## Problem description
Every record must be repeated precisely as it stands.

## Data for this task
========

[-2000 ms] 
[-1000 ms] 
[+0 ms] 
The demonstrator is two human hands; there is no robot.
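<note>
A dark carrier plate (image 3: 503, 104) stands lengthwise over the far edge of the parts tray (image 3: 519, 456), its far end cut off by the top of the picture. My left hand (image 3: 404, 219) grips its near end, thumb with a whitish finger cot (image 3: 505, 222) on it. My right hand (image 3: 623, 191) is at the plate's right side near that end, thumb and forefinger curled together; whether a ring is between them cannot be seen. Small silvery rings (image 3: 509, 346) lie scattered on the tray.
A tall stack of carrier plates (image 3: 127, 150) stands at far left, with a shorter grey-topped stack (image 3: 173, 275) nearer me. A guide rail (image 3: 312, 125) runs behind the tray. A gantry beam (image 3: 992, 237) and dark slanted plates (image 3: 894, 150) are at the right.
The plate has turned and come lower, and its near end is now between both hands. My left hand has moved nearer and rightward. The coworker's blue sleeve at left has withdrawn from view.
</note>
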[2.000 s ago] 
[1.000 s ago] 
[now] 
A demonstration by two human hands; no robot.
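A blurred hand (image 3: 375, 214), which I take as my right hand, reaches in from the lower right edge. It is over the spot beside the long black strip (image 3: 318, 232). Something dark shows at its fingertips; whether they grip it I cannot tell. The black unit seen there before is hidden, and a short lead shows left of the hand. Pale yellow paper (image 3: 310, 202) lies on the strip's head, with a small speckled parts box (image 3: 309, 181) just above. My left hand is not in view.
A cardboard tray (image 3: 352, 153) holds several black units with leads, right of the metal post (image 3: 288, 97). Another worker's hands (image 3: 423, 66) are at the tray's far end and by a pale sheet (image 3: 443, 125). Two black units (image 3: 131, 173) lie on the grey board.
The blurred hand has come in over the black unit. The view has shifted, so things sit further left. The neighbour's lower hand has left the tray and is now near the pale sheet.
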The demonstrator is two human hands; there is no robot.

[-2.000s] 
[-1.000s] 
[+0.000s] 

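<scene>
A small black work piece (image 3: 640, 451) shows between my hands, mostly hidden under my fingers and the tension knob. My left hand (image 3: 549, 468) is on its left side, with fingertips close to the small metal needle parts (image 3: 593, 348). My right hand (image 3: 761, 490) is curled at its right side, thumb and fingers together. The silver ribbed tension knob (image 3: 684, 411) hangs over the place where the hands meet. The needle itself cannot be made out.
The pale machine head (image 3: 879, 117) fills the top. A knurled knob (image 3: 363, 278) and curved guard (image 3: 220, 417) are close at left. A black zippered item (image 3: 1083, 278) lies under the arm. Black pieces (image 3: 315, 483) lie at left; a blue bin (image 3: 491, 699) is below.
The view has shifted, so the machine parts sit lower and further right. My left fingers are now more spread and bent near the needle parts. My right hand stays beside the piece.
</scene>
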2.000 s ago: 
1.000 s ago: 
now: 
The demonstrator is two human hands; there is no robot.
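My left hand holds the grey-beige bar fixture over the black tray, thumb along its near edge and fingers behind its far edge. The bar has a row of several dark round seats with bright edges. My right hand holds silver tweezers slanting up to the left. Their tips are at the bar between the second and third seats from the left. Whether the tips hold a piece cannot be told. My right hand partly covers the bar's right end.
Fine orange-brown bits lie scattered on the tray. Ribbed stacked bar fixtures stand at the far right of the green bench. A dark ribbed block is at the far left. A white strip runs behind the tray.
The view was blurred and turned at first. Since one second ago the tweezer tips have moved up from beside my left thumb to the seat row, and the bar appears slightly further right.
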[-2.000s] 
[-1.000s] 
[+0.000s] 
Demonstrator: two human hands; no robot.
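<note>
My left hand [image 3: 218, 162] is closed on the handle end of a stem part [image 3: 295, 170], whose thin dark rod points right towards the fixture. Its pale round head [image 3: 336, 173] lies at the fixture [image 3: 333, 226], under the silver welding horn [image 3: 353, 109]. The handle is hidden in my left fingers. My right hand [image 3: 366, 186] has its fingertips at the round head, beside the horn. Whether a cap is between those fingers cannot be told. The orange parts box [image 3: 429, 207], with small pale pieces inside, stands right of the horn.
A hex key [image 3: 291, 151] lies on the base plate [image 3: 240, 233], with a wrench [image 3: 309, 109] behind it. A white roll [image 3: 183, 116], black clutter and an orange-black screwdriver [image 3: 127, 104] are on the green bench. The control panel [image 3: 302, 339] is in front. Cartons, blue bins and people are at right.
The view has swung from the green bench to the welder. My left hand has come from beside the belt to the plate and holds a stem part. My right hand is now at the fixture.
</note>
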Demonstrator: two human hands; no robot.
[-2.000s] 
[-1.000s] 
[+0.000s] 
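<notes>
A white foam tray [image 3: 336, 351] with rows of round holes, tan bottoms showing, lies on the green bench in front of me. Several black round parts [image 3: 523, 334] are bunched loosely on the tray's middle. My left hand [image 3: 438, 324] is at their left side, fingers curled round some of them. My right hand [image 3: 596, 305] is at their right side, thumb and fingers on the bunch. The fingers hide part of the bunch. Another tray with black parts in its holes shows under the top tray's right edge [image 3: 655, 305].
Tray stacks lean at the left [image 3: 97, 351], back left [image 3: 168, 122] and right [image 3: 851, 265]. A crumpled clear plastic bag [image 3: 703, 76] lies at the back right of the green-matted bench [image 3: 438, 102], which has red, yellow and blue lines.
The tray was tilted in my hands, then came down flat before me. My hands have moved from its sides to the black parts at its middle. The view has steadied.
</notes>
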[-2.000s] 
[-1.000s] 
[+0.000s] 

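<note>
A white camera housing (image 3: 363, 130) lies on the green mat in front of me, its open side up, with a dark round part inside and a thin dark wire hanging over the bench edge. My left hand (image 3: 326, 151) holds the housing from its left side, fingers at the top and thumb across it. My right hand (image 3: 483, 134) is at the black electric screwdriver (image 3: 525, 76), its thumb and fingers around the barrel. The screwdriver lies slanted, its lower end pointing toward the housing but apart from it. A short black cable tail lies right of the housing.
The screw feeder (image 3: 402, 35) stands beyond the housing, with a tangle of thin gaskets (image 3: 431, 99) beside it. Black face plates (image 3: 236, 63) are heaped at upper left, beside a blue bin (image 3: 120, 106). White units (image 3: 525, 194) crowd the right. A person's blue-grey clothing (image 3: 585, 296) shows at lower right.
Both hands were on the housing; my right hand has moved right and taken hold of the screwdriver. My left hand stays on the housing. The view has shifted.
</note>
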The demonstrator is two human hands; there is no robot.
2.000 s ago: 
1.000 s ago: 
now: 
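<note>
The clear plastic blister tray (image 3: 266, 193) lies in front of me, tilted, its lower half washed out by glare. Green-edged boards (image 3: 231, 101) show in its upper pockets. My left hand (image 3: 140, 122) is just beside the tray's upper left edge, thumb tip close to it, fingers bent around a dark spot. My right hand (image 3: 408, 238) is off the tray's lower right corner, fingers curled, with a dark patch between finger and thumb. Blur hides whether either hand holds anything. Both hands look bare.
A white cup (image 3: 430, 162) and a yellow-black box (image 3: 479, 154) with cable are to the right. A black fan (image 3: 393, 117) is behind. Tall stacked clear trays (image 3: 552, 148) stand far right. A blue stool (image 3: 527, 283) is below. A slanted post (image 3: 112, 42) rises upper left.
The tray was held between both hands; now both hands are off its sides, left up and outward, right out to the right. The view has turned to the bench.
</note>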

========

## Result
[-2000 ms] 
[-1000 ms] 
[+0 ms] 
The demonstrator is two human hands; there is no robot.
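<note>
A dark carrier plate (image 3: 503, 104) stands lengthwise over the far edge of the parts tray (image 3: 519, 456), its far end cut off by the top of the picture. My left hand (image 3: 404, 219) grips its near end, thumb with a whitish finger cot (image 3: 505, 222) on it. My right hand (image 3: 623, 191) is at the plate's right side near that end, thumb and forefinger curled together; whether a ring is between them cannot be seen. Small silvery rings (image 3: 509, 346) lie scattered on the tray.
A tall stack of carrier plates (image 3: 127, 150) stands at far left, with a shorter grey-topped stack (image 3: 173, 275) nearer me. A guide rail (image 3: 312, 125) runs behind the tray. A gantry beam (image 3: 992, 237) and dark slanted plates (image 3: 894, 150) are at the right.
The plate has turned and come lower, and its near end is now between both hands. My left hand has moved nearer and rightward. The coworker's blue sleeve at left has withdrawn from view.
</note>
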[2.000 s ago] 
[1.000 s ago] 
[now] 
A demonstration by two human hands; no robot.
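A blurred hand (image 3: 375, 214), which I take as my right hand, reaches in from the lower right edge. It is over the spot beside the long black strip (image 3: 318, 232). Something dark shows at its fingertips; whether they grip it I cannot tell. The black unit seen there before is hidden, and a short lead shows left of the hand. Pale yellow paper (image 3: 310, 202) lies on the strip's head, with a small speckled parts box (image 3: 309, 181) just above. My left hand is not in view.
A cardboard tray (image 3: 352, 153) holds several black units with leads, right of the metal post (image 3: 288, 97). Another worker's hands (image 3: 423, 66) are at the tray's far end and by a pale sheet (image 3: 443, 125). Two black units (image 3: 131, 173) lie on the grey board.
The blurred hand has come in over the black unit. The view has shifted, so things sit further left. The neighbour's lower hand has left the tray and is now near the pale sheet.
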The demonstrator is two human hands; there is no robot.

[-2.000s] 
[-1.000s] 
[+0.000s] 

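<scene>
A small black work piece (image 3: 640, 451) shows between my hands, mostly hidden under my fingers and the tension knob. My left hand (image 3: 549, 468) is on its left side, with fingertips close to the small metal needle parts (image 3: 593, 348). My right hand (image 3: 761, 490) is curled at its right side, thumb and fingers together. The silver ribbed tension knob (image 3: 684, 411) hangs over the place where the hands meet. The needle itself cannot be made out.
The pale machine head (image 3: 879, 117) fills the top. A knurled knob (image 3: 363, 278) and curved guard (image 3: 220, 417) are close at left. A black zippered item (image 3: 1083, 278) lies under the arm. Black pieces (image 3: 315, 483) lie at left; a blue bin (image 3: 491, 699) is below.
The view has shifted, so the machine parts sit lower and further right. My left fingers are now more spread and bent near the needle parts. My right hand stays beside the piece.
</scene>
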2.000 s ago: 
1.000 s ago: 
now: 
The demonstrator is two human hands; there is no robot.
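My left hand holds the grey-beige bar fixture over the black tray, thumb along its near edge and fingers behind its far edge. The bar has a row of several dark round seats with bright edges. My right hand holds silver tweezers slanting up to the left. Their tips are at the bar between the second and third seats from the left. Whether the tips hold a piece cannot be told. My right hand partly covers the bar's right end.
Fine orange-brown bits lie scattered on the tray. Ribbed stacked bar fixtures stand at the far right of the green bench. A dark ribbed block is at the far left. A white strip runs behind the tray.
The view was blurred and turned at first. Since one second ago the tweezer tips have moved up from beside my left thumb to the seat row, and the bar appears slightly further right.
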[-2.000s] 
[-1.000s] 
[+0.000s] 
Demonstrator: two human hands; no robot.
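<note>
My left hand [image 3: 218, 162] is closed on the handle end of a stem part [image 3: 295, 170], whose thin dark rod points right towards the fixture. Its pale round head [image 3: 336, 173] lies at the fixture [image 3: 333, 226], under the silver welding horn [image 3: 353, 109]. The handle is hidden in my left fingers. My right hand [image 3: 366, 186] has its fingertips at the round head, beside the horn. Whether a cap is between those fingers cannot be told. The orange parts box [image 3: 429, 207], with small pale pieces inside, stands right of the horn.
A hex key [image 3: 291, 151] lies on the base plate [image 3: 240, 233], with a wrench [image 3: 309, 109] behind it. A white roll [image 3: 183, 116], black clutter and an orange-black screwdriver [image 3: 127, 104] are on the green bench. The control panel [image 3: 302, 339] is in front. Cartons, blue bins and people are at right.
The view has swung from the green bench to the welder. My left hand has come from beside the belt to the plate and holds a stem part. My right hand is now at the fixture.
</note>
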Demonstrator: two human hands; no robot.
[-2.000s] 
[-1.000s] 
[+0.000s] 
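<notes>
A white foam tray [image 3: 336, 351] with rows of round holes, tan bottoms showing, lies on the green bench in front of me. Several black round parts [image 3: 523, 334] are bunched loosely on the tray's middle. My left hand [image 3: 438, 324] is at their left side, fingers curled round some of them. My right hand [image 3: 596, 305] is at their right side, thumb and fingers on the bunch. The fingers hide part of the bunch. Another tray with black parts in its holes shows under the top tray's right edge [image 3: 655, 305].
Tray stacks lean at the left [image 3: 97, 351], back left [image 3: 168, 122] and right [image 3: 851, 265]. A crumpled clear plastic bag [image 3: 703, 76] lies at the back right of the green-matted bench [image 3: 438, 102], which has red, yellow and blue lines.
The tray was tilted in my hands, then came down flat before me. My hands have moved from its sides to the black parts at its middle. The view has steadied.
</notes>
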[-2.000s] 
[-1.000s] 
[+0.000s] 

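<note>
A white camera housing (image 3: 363, 130) lies on the green mat in front of me, its open side up, with a dark round part inside and a thin dark wire hanging over the bench edge. My left hand (image 3: 326, 151) holds the housing from its left side, fingers at the top and thumb across it. My right hand (image 3: 483, 134) is at the black electric screwdriver (image 3: 525, 76), its thumb and fingers around the barrel. The screwdriver lies slanted, its lower end pointing toward the housing but apart from it. A short black cable tail lies right of the housing.
The screw feeder (image 3: 402, 35) stands beyond the housing, with a tangle of thin gaskets (image 3: 431, 99) beside it. Black face plates (image 3: 236, 63) are heaped at upper left, beside a blue bin (image 3: 120, 106). White units (image 3: 525, 194) crowd the right. A person's blue-grey clothing (image 3: 585, 296) shows at lower right.
Both hands were on the housing; my right hand has moved right and taken hold of the screwdriver. My left hand stays on the housing. The view has shifted.
</note>
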The demonstrator is two human hands; there is no robot.
2.000 s ago: 
1.000 s ago: 
now: 
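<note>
The clear plastic blister tray (image 3: 266, 193) lies in front of me, tilted, its lower half washed out by glare. Green-edged boards (image 3: 231, 101) show in its upper pockets. My left hand (image 3: 140, 122) is just beside the tray's upper left edge, thumb tip close to it, fingers bent around a dark spot. My right hand (image 3: 408, 238) is off the tray's lower right corner, fingers curled, with a dark patch between finger and thumb. Blur hides whether either hand holds anything. Both hands look bare.
A white cup (image 3: 430, 162) and a yellow-black box (image 3: 479, 154) with cable are to the right. A black fan (image 3: 393, 117) is behind. Tall stacked clear trays (image 3: 552, 148) stand far right. A blue stool (image 3: 527, 283) is below. A slanted post (image 3: 112, 42) rises upper left.
The tray was held between both hands; now both hands are off its sides, left up and outward, right out to the right. The view has turned to the bench.
</note>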

That completes the response to the exercise.